Dave Ferguson: robots on Mars.

After earning a degree in computer science at Otago, Dave went to the USA to work in robotics at Carnegie Mellon University. Most of his research was focused on autonomous vehicles that can drive you to work while you catch a little extra shut-eye and smart cars that can park themselves. Dave writes: "Perhaps the most exciting research-related undertaking I've been involved in over the last year is developing an autonomous navigation system for NASA's Mars Exploration Rovers. My advisor and I developed a planning algorithm that the guys at the Jet Propulsion Lab decided they would like on their rovers Spirit and Opportunity, and they twisted our arms (it really wasn't hard) to port it to their systems. So I've been working with a couple guys out in Pasadena and the code finally made it through all of their rigorous testing and is currently shooting across the solar system to be uploaded to the two robots on the surface of Mars."

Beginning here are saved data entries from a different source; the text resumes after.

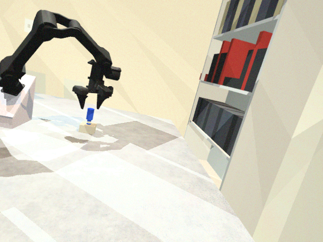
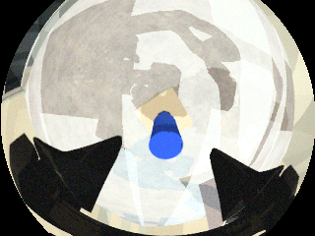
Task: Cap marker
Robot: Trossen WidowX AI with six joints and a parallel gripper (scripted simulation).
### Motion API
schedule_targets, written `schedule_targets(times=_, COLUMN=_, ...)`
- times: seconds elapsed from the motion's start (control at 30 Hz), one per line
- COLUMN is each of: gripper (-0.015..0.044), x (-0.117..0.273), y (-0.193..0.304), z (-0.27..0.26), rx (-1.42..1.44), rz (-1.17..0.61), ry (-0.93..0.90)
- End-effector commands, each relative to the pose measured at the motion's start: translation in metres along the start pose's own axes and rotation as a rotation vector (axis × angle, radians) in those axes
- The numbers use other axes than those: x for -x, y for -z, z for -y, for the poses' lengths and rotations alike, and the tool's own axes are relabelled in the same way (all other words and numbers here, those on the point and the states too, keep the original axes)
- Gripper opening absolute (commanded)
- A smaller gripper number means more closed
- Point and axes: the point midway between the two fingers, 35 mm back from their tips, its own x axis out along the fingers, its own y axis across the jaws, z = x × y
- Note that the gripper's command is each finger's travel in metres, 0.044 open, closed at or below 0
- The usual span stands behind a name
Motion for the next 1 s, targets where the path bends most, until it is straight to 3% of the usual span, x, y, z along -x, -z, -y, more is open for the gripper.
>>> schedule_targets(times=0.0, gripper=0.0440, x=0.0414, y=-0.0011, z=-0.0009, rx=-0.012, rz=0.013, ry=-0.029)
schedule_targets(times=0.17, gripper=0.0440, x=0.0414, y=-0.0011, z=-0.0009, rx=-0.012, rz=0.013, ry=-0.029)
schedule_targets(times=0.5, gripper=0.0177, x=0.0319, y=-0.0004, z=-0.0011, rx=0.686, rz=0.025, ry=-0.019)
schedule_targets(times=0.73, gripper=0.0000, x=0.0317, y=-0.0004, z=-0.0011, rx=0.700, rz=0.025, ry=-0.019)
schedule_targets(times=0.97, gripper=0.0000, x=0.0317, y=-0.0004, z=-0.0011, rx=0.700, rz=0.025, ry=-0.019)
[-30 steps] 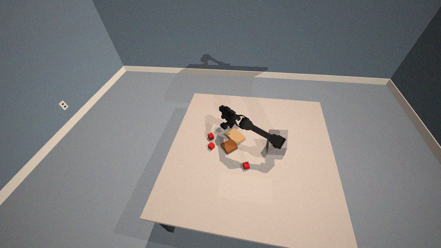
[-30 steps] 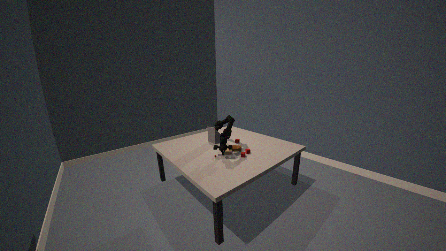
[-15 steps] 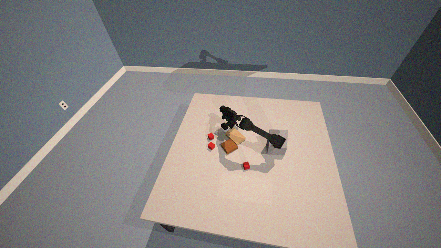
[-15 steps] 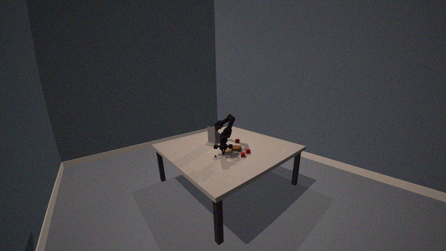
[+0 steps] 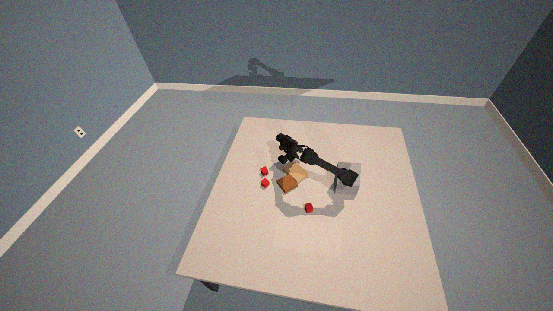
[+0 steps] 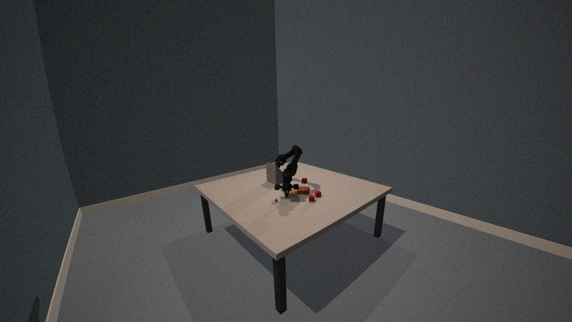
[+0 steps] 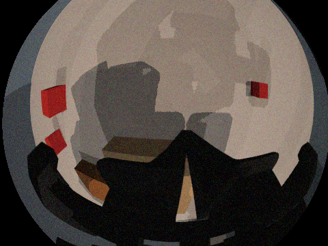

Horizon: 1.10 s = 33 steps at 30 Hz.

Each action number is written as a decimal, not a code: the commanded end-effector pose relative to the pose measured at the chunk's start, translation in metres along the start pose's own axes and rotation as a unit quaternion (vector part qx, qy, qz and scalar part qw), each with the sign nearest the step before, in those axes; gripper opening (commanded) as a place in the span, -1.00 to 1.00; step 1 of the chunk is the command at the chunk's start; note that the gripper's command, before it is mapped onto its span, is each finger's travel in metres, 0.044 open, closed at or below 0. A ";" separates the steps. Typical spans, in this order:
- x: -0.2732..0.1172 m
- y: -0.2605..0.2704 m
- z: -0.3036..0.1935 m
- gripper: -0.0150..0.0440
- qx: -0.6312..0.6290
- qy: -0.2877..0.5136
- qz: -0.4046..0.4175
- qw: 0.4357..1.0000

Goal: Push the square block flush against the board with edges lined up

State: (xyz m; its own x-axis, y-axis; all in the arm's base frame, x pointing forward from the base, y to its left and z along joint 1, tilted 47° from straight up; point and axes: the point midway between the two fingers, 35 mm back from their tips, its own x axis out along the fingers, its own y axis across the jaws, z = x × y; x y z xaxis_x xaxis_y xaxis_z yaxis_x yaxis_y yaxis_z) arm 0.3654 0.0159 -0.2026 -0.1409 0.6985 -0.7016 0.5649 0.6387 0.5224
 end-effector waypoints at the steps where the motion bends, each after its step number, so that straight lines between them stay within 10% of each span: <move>1: 0.005 -0.002 -0.011 -0.49 0.006 0.011 -0.001 1.000; 33: 0.005 -0.001 -0.045 -0.49 0.007 0.012 -0.001 1.000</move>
State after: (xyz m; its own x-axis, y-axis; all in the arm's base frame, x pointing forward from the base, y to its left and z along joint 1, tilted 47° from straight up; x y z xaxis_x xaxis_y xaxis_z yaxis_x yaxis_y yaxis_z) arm 0.3398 0.0256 -0.1815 -0.1284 0.6985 -0.7040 0.5642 0.6352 0.5274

Since 2007 Dave has been working for Intel in their robotics lab at Carnegie Mellon University. He was planning lead for the Tartan Racing team which won the DARPA Urban Challenge, in which driverless vehicles were required to "navigate through 60 miles of paved and unpaved roads, intersections, parking lots, and obstacle fields. All the vehicles had to abide by the California Road Code and obey traffic precedence and speed limits. They also had to interact with over 30 human driven traffic vehicles and, what is much more terrifying, each other. It was widely believed that this was too large a stretch for the current state of the art, and that no team would complete the challenge this time around. The even took place last Saturday [3 November 2007], with 35 teams making it into the qualifiers and 11 making it to the final (out of an initial field of 153). When the dust settled, six vehicles had made it through the course (with I believe 3 making it without any intervention whatsoever) and the overall winner was our entry from Carnegie Mellon university ... The final race was quite a spectacle -- particularly the first half when all the robotic vehicles were cutting each other off and causing traffic jams. There were several collisions and near collisions to keep the crowd interested (MIT wins the award for biggest bully -- hitting 3 of the other robots, even though it had twice as many sensors and computers as any other vehicle so it really should have seen them) ... At the end of the day, CMU's vehicle `Boss' was about half an hour faster than the second place car from Stanford".